Nothing can stop them
When Sivi Smith was diagnosed with breast cancer a couple of years ago, she never considered taking a break from her job during treatment.
“If I worked, I couldn’t just sit there and dwell on it,” says Smith, a 54-year-old executive assistant to the president of Inland Northwest Bank. “Working just helps you still feel like part of the living.”
Besides, she says, “You can’t fall apart here and sit here and cry all day. It keeps you from losing it.”
Recently, there have been numerous well-known cases of cancer patients continuing work during treatment. Spokane Mayor Jim West, who lost his seat in a recall election last month, kept working during several rounds of chemotherapy. Washington Gov. Christine Gregoire campaigned for office during treatment.
Apple Computer Inc. CEO Steve Jobs took about eight weeks off in 2004 after surgery for pancreatic cancer before going back to work. And a Broadway star, Maria Friedman, performed on opening night, 10 days after a lumpectomy for breast cancer, with her radiologist waiting backstage.
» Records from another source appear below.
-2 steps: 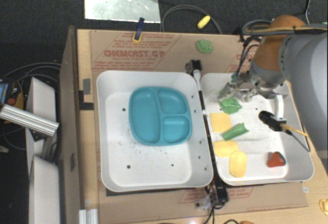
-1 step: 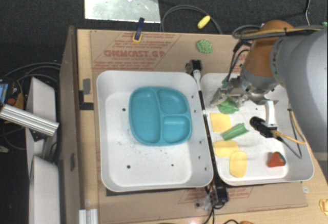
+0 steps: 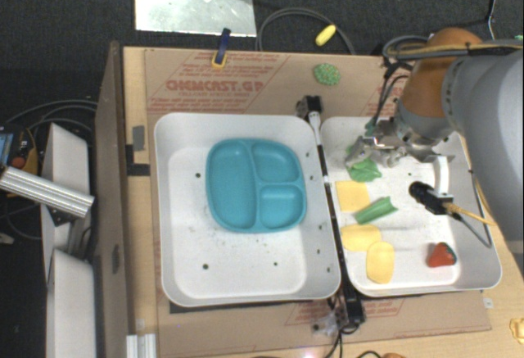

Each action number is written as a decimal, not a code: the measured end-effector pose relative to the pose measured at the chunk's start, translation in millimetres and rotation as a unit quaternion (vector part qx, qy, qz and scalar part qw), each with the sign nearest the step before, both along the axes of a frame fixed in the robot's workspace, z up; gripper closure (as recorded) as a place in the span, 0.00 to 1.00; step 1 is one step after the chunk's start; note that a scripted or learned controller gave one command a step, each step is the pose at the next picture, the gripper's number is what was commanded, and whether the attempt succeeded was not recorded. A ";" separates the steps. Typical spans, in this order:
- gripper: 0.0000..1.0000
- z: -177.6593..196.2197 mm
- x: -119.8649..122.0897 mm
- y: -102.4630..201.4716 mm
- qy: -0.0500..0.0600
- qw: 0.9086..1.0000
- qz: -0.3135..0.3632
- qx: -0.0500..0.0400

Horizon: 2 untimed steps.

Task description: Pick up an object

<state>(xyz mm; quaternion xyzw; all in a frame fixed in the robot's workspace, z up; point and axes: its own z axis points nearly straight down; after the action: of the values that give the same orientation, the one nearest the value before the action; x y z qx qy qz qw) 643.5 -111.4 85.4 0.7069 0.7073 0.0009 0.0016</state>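
Gripper is low in the right bin, near its far-left corner; can't tell its state. Green leafy piece lies just below the claw, possibly touching, not visibly pinched. Relative to that piece: yellow square just nearer the camera, green pod beyond that, strawberry well apart at the bin's near-right. Blue divided plate sits in the left bin.

Bulky grey arm, orange band above wrist, metallic gripper, thin cables.
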 end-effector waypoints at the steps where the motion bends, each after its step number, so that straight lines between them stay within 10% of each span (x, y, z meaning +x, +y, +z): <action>1: 0.00 -1.0 -12.7 26.3 0.001 1.000 0.003 0.001; 2: 0.00 0.0 1.2 5.9 0.000 1.000 0.000 0.000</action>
<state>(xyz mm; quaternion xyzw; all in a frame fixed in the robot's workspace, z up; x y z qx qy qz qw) 644.7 -105.5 85.4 0.7069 0.7073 0.0011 0.0017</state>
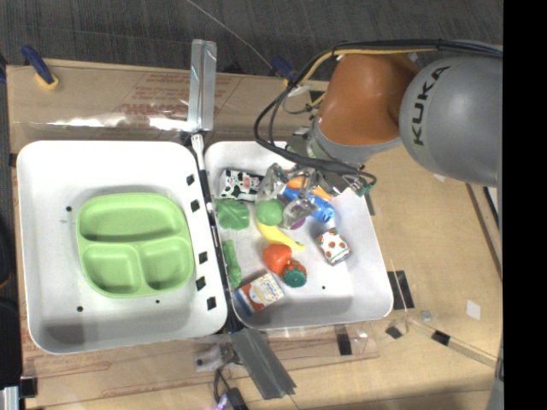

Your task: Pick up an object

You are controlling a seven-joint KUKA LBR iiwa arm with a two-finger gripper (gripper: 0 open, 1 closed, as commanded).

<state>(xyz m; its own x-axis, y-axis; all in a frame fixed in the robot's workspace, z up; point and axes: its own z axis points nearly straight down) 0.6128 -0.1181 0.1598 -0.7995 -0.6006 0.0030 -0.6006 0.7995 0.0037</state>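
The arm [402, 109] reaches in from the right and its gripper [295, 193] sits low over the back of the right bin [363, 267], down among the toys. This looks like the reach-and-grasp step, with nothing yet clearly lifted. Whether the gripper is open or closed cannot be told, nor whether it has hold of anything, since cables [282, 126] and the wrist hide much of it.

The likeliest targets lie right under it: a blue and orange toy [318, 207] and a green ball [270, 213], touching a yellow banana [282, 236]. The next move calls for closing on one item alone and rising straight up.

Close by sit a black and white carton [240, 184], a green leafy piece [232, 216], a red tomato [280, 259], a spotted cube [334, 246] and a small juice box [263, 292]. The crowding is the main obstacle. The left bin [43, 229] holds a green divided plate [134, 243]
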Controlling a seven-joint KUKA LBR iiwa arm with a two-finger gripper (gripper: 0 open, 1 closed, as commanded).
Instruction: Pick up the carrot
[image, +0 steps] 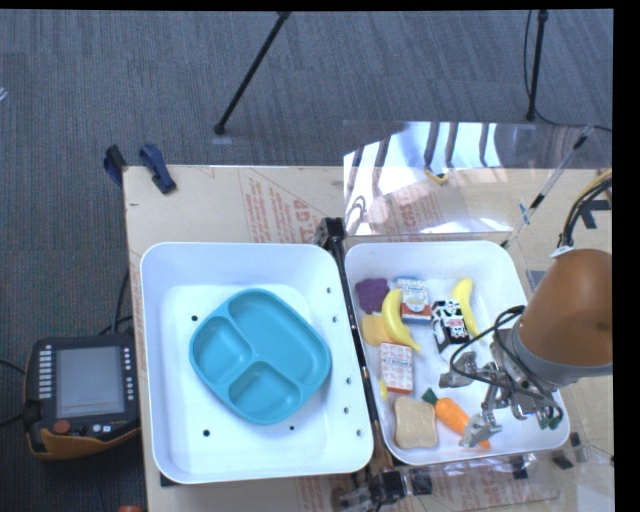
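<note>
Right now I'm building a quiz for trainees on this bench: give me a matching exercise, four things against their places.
Things:
1. carrot
2. blue plate
3. bread slice
4. purple grapes

Places:
A. in the left bin
B. far left corner of the right bin
C. near edge of the right bin, left of the carrot
D. beside the gripper, near the right bin's front

Pairs: 1-D, 2-A, 3-C, 4-B
</note>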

A new study proves just how common it is for patients to stay on the job during chemotherapy, radiation or other therapies.
Just about 60 percent of men and women continue working during cancer treatment, according to a study of 1,433 cancer patients published in the journal Cancer. Even for those who stop working, most return in the first year after treatment. Continuing work depended, in part, on the type of cancer a person had.
Those with cancers of the breast, uterus, prostate and thyroid were most likely to keep working, the study found. People with cancers of the blood, nervous system, head or neck were least likely to be able to stay on the job.
Of course, many people keep working for purely economic reasons: They simply don’t have the financial luxury of forgoing a paycheck or medical benefits. But many others rely on the support and feeling of normalcy that the workplace provides.
After having surgery to remove the tumor and some lymph nodes, Smith underwent radiation five days a week for seven weeks.
She decided against chemotherapy since her cancer was caught at an early stage. But the radiation left her “absolutely exhausted” and with burns and blisters.
She scheduled her appointments for late in the day so she wouldn’t have to miss work and then she’d go home and crash at the end of the day.
But flexibility is the key when it comes to working during treatment.
Linda Pierce, a librarian at Gonzaga University, had planned on continuing her full-time job after being diagnosed with ovarian cancer five years ago. But surgery, chemotherapy and radiation took its toll, so she decided to go to a four-day schedule.
“I probably could’ve worked a 40-hour week but it would have totally exhausted me,” Pierce says. “It’s very difficult to stop doing something, and you have to be able to do that.”
Some days, she says, “I was too tired to watch TV. I was too tired to read.”
“Sometimes people feel like they should be able to work during chemo, because other people do that,” she says. “But you can’t make yourself be better and you can’t make yourself not be tired.”
Spokane oncologist Dr. Joni Nichols, with Cancer Care Northwest, says she generally leaves the decision to continue working up to her patients. More than half of them stick with their jobs during treatment, she says.
“Cancer is becoming a chronic disease,” Nichols says. “There are a lot of patients in our community that continue to work.
“I think the biggest thing is people need to be able to have some flexibility.”
Treatment sometimes causes a drop in white blood cell counts, leaving patients more susceptible to infection. In those cases, people with jobs that force them to interact with the public need to be especially careful, she says.
Schoolteachers, for example, should ask that sick children stay home, Nichols says. And employees should ask that they have their own phone and computer keyboard, to avoid sharing germs.
“I usually leave it up to the patient and just really tell them to trust their judgment,” she says. “And trust their body.”
Teri Eveland found a rock-solid support group among her co-workers at Kaiser Aluminum when she learned she had breast cancer 12 years ago.
Even though she could have stayed home during treatment and still gotten paid, Eveland came to work each day in the sales department. Instead of working from 7 a.m. to 3 p.m., she slept in a bit and came in at 9 a.m.
“I thought if I just stayed at home, I might sit around and worry or mope and get depressed,” says Eveland, who lives in Spokane Valley and now works as an administrative assistant at Gonzaga.
“The people I worked with were so supportive and loving; that was the strength I could draw from.”
Eveland, who lost her mother to breast cancer, says her boss at Kaiser also went through the same experience.
“If I was having a bad day, I could get my friends together during lunch break and all cry together,” she says.